# What you should do
What is needed is an exact copy of the lines from the start of the records below through the line with "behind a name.", without the pictures.
** Supplied information follows **
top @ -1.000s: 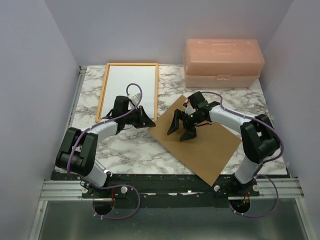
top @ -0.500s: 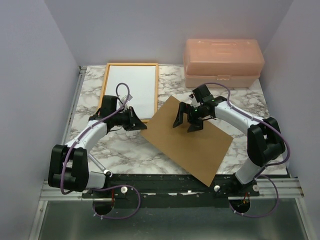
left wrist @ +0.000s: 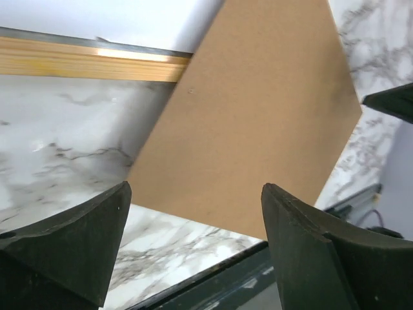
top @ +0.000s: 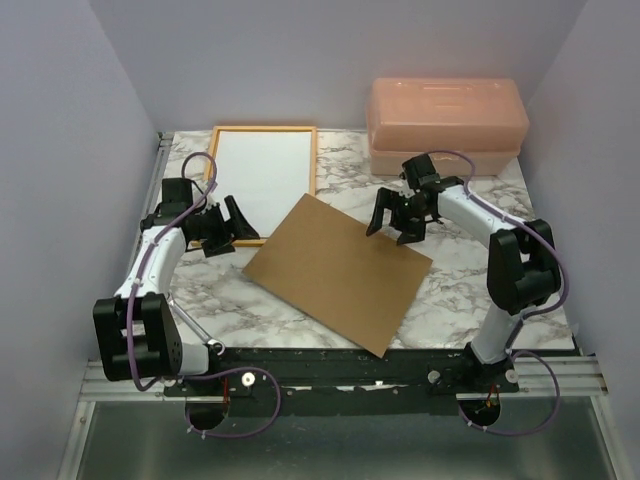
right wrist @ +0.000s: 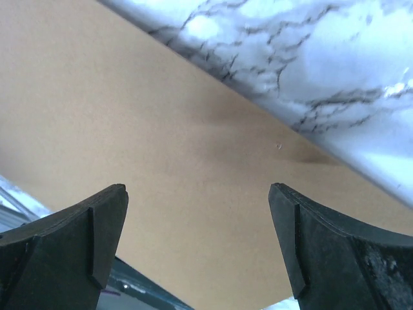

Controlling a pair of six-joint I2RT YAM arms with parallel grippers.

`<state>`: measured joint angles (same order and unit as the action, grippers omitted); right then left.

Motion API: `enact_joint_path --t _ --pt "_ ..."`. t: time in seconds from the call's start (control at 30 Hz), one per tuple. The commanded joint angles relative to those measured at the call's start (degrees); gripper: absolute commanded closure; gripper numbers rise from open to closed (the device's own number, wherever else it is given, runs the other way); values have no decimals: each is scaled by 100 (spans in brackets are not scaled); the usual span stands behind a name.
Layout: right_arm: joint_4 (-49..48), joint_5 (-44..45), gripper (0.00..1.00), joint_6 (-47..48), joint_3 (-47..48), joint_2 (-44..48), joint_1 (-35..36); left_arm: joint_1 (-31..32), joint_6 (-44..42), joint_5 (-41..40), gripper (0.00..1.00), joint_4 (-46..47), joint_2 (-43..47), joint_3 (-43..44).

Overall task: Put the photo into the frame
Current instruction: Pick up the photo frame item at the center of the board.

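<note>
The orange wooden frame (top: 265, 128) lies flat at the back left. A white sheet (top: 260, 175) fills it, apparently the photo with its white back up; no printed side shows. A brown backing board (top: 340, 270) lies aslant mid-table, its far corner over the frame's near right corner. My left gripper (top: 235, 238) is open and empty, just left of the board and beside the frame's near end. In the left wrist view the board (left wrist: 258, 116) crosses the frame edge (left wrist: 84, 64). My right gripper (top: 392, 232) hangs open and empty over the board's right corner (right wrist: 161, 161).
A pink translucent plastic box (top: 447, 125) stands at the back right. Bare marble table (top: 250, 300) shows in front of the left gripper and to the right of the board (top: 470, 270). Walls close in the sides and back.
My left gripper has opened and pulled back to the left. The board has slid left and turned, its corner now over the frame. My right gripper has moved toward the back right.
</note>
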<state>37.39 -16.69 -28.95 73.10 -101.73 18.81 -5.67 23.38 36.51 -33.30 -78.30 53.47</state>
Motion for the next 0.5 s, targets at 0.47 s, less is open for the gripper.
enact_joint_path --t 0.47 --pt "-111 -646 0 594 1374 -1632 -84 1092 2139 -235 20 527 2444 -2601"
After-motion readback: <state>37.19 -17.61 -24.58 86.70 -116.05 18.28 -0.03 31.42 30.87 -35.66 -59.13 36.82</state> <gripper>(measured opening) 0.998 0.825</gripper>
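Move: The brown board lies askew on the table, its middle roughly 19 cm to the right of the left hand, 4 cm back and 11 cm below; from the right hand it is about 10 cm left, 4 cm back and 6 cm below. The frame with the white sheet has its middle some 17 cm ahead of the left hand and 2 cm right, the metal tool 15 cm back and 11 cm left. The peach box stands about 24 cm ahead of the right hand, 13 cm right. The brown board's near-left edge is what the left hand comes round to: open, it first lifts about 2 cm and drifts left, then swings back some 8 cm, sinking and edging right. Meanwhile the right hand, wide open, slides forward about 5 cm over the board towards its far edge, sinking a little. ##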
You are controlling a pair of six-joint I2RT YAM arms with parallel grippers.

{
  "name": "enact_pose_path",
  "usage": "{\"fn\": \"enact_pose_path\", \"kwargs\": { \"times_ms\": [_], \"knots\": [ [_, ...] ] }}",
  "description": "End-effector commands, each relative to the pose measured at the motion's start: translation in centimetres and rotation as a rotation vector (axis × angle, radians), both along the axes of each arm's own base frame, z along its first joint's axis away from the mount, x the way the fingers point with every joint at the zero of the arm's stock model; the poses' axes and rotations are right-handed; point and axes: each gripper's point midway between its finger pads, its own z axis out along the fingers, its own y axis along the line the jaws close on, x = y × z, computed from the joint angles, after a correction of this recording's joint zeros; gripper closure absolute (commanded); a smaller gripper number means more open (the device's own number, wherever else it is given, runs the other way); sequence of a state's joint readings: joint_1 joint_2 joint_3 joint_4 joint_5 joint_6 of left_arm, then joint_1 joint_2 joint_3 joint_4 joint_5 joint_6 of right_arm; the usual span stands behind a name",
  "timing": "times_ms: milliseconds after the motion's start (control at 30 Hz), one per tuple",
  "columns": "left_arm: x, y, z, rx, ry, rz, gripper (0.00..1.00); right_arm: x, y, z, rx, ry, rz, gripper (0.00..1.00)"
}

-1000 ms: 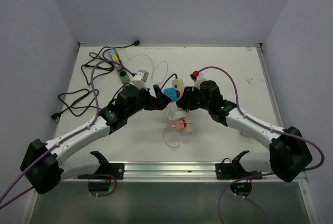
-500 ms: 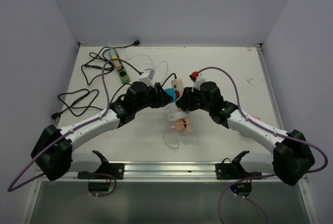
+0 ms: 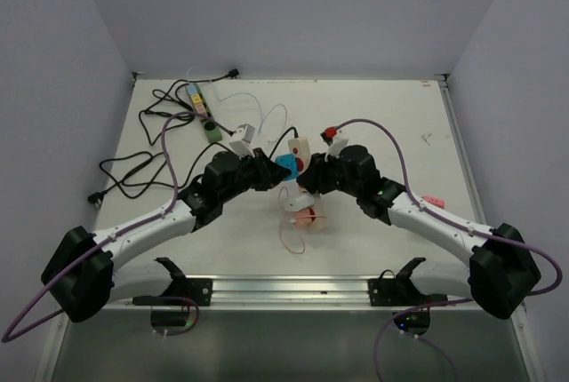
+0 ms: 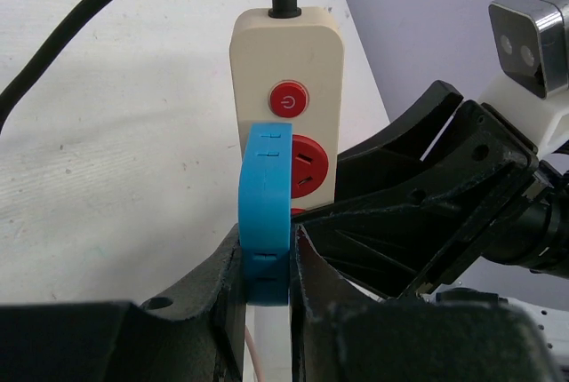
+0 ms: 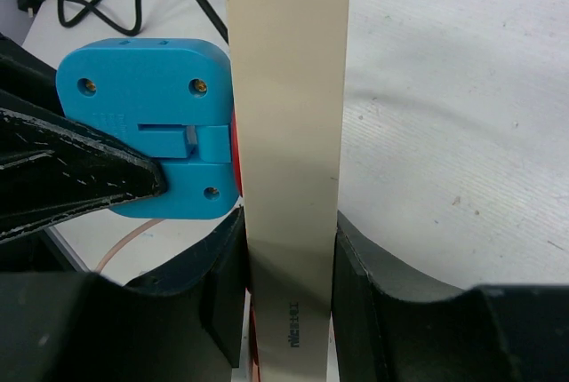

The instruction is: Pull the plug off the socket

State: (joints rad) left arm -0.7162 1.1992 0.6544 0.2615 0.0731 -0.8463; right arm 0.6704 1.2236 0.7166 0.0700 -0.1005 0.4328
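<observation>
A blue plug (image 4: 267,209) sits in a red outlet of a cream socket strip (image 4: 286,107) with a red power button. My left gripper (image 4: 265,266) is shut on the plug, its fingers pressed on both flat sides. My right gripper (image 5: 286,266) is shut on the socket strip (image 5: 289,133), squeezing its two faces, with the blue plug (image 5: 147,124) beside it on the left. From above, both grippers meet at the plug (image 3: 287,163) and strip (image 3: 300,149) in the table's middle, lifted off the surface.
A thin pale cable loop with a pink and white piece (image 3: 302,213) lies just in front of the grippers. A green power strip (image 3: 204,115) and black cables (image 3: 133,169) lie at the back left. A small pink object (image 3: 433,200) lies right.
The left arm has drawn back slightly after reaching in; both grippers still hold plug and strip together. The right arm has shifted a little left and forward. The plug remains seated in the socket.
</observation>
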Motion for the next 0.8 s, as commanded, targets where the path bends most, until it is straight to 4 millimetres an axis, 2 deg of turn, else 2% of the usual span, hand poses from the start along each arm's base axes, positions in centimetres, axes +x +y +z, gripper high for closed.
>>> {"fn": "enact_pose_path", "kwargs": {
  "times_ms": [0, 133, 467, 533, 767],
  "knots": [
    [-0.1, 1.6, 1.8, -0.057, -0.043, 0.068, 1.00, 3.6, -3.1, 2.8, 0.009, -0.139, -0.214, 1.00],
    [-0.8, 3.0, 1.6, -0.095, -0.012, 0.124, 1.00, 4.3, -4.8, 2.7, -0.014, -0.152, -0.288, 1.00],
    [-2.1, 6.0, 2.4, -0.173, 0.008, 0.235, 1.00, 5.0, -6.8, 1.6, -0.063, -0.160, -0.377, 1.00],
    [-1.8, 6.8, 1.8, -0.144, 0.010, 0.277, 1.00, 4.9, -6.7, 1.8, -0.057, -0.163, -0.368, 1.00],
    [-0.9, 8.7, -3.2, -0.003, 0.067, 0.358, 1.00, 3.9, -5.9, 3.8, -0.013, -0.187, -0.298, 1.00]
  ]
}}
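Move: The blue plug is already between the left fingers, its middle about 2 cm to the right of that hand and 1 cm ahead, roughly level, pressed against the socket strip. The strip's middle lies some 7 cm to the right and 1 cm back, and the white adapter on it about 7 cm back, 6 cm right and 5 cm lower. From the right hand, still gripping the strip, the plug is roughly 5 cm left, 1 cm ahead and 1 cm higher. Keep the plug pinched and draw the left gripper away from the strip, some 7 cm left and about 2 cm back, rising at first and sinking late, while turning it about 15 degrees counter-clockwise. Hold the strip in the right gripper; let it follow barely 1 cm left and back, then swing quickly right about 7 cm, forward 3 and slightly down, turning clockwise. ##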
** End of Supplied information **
# Completed task
top @ -1.000s: 
top @ -0.500s: 
left wrist @ +0.000s: 
top @ +0.000s: 
right wrist @ +0.000s: 

Controlling a pair of six-joint I2RT YAM arms with parallel grippers.

`<state>`: measured joint angles (same order and unit as the action, grippers omitted); right then left.

Motion API: `enact_joint_path --t _ --pt "_ ..."`. t: time in seconds from the call's start (control at 30 Hz), one per tuple. The commanded joint angles relative to those measured at the call's start (degrees); gripper: absolute commanded closure; gripper numbers rise from open to closed (the device's own number, wherever else it is given, runs the other way); values have no decimals: each is scaled by 100 (spans in brackets are not scaled); the usual span stands behind a name.

What the exercise required has been answered in full.